Now I am checking MaxPrefetch, which is indeed widening the search for high values (higher time-to-depth). On STS 1500 positions at 5s/position, the results came as (default is 32):

16:
score=1205/1500 [averages on correct positions: depth=3.8 time=0.25 nodes=3516]

24:
score=1208/1500 [averages on correct positions: depth=3.9 time=0.24 nodes=3305]

Def=32:
score=1209/1500 [averages on correct positions: depth=3.9 time=0.26 nodes=3596]

40:
score=1213/1500 [averages on correct positions: depth=3.9 time=0.25 nodes=3476]

48:
score=1212/1500 [averages on correct positions: depth=3.9 time=0.26 nodes=3625]

64:
score=1210/1500 [averages on correct positions: depth=3.9 time=0.25 nodes=3302]

128:
score=1204/1500 [averages on correct positions: depth=3.8 time=0.26 nodes=3273]


Preliminary results in fast games are promising for 40 value instead of 32, but don't expect anything above 10-15 Elo points improvement, if at all.
Werewolf
Posts: 1795
Joined: Thu Sep 18, 2008 10:24 pm

Re: My non-OC RTX 2070 is very fast with Lc0

Post by Werewolf »

Laskos wrote: Mon Nov 19, 2018 3:00 pm Just got and installed it.

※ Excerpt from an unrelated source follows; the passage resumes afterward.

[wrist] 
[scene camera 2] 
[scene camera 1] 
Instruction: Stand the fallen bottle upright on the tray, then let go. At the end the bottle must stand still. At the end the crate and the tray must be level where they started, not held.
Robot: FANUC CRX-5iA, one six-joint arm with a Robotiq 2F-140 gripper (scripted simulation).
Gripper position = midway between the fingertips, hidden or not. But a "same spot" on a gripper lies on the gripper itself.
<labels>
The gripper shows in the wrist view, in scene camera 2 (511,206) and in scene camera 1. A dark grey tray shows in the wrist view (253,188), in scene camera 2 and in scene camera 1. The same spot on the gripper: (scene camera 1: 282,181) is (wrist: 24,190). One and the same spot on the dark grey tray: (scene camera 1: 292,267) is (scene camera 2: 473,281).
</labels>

With one of the latest nets, Lc0 v19 rc5 engine:

UCI commands:

setoption name Backend value cudnn-fp16
setoption name MinibatchSize value 512
setoption name NNCacheSize value 2000000
go

info depth 19 seldepth 52 time 41681 nodes 984582 score cp 27 hashfull 274 nps 23621
info depth 21 seldepth 53 time 69999 nodes 2032430 score cp 26 hashfull 431 nps 29035
info depth 22 seldepth 54 time 93937 nodes 2845554 score cp 26 hashfull 570 nps 30292

Didn't quite expect such speeds, would have been happy even with 18,000-20,000.
Some 5-6 fold improvement over GTX 1060.

My power supply is not that strong (500W), hope it stays well.

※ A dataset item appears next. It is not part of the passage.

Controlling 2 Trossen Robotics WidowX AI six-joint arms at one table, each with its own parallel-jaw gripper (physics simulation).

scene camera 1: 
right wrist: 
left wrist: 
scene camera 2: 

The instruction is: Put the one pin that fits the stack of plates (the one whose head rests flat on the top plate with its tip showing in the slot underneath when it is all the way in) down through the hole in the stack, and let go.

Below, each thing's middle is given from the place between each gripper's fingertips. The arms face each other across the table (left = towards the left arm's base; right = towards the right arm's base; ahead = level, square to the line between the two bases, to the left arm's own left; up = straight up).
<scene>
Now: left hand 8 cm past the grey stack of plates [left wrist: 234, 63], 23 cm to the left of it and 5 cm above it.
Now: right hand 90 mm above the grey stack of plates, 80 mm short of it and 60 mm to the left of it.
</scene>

I'm not doubting your results Laskos, but I'm struggling to understand them.
Your 1060 card produced about 4.4 TFLOPS FP32. Your 2070 card is around 7.5 TFLOPS FP32 which with the new ability to use FP16 means about 15 TFLOPS.

That should make your 2070 just under 4x faster than your 1060. Instead you report 5-6x improvement.

Happy for you...but confused.
jjoshua2
Posts: 99
Joined: Sat Mar 10, 2018 6:16 am

Re: My non-OC RTX 2070 is very fast with Lc0

Post by jjoshua2 »

You don't double fp32 to get fp16, since tensor cores run fp16 they have their own unique jump. Around 100 tflops, but because they are hardcoded to one specific task it's not quite as optimized (doesn't support windograd currently) so you end up getting 2-3x instead of something like 8-10x.